В коридоре появилась пара посетителей. Крупная сочная блондинка в короткой кожаной юбке, в сапогах со стразами. Высоченные тонкие шпильки цокали по плитке. Позади семенил бесцветный мужичок в скучном костюме, в галстуке, с кейсом. В блондинке Марк узнал Наташку, жену старика Никонова, она была в точности как на цветной фотографии, даже еще привлекательней.
Из своего кабинета появилась фрау доктор, увидела Наташку и направилась к ней.
– Здравствуйте, Ольга Юрьевна! – Наташка растянула губы в сладкой улыбке. – А мы к вам. Это вот нотариус, мы с вами договаривались, насчет завещания, помните?
– Здравствуйте, Наталья Ивановна. К сожалению, сегодня ничего не получится. Павлу Андреевичу стало хуже.
Улыбка на лице Наташки превратилась в гримасу.
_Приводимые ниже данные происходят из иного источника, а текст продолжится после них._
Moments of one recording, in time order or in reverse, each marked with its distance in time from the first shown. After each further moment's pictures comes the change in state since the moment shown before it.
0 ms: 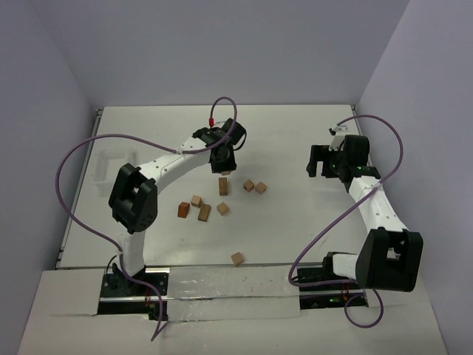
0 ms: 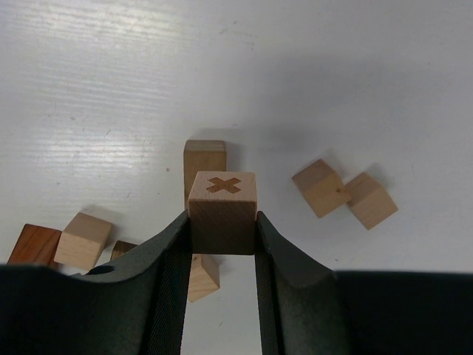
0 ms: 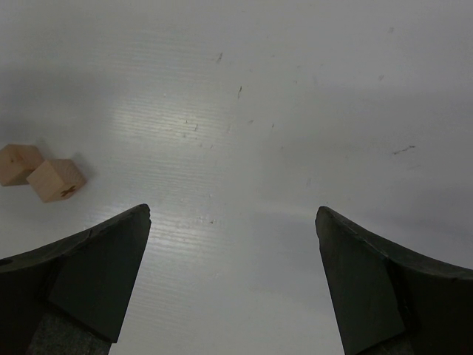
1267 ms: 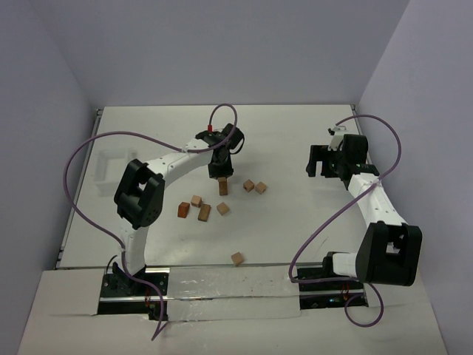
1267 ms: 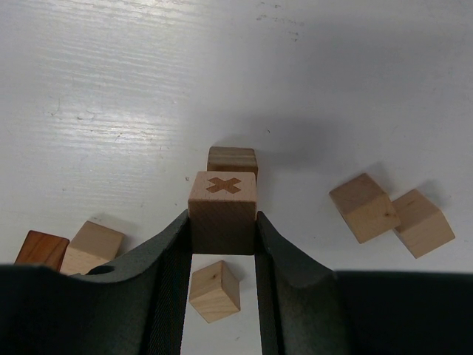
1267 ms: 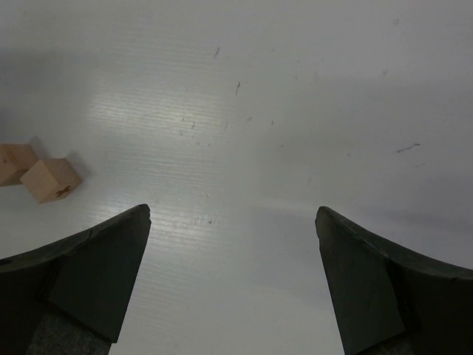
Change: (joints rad) left arm 0.026 0.061 -0.038 -0.002 0.014 0.004; right arm 0.000 0.041 0.013 -0.006 0.002 0.001
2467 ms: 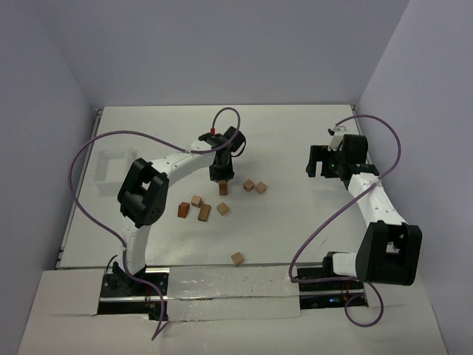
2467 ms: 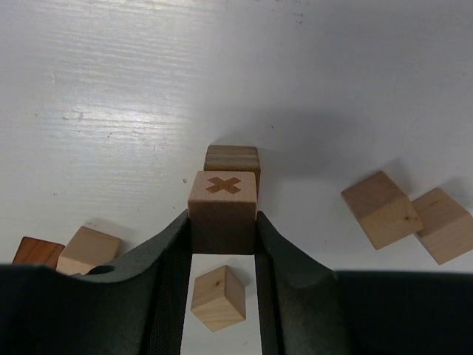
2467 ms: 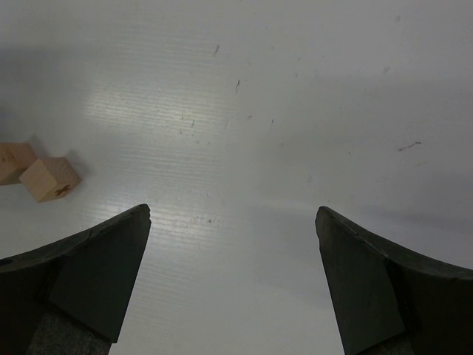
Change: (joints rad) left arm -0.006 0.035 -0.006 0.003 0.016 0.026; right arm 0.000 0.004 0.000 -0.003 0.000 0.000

Нотариус почему-то вжал голову в плечи, словно опасался, что его сейчас ударят.
– Что случилось? – спросила Наташка.
– Ему стало хуже, – повторила доктор и взглянула на Марка.
Она только что его заметила. Он ей подмигнул.
– То есть вы хотите сказать, что Павел Андреевич на данный момент недееспособен? – встрял нотариус.
– Да. Вам лучше прийти через неделю. Извините, мне пора.
– Минуточку, – прошипела Наташка и преградила ей путь, – вы же говорили, он дееспособен, и даже собирались выписывать его.
Больные потихоньку стали собираться вокруг. Всем было интересно.
– Меня, меня выпишите! Я хочу домой! – крикнул тощий, маленький, лет сорока мужчинка в казенной пижаме. Марк знал, что в казенное одевали только тех, кого никто никогда не навещал.
– Ты, квазиморда, куда тебя выписывать? – Дородный старик в хорошем спортивном костюме хлопнул маленького по плечу. – У тебя никакого дома нет, ты бомж, квазиморда, тебя на Курском вокзале нашли.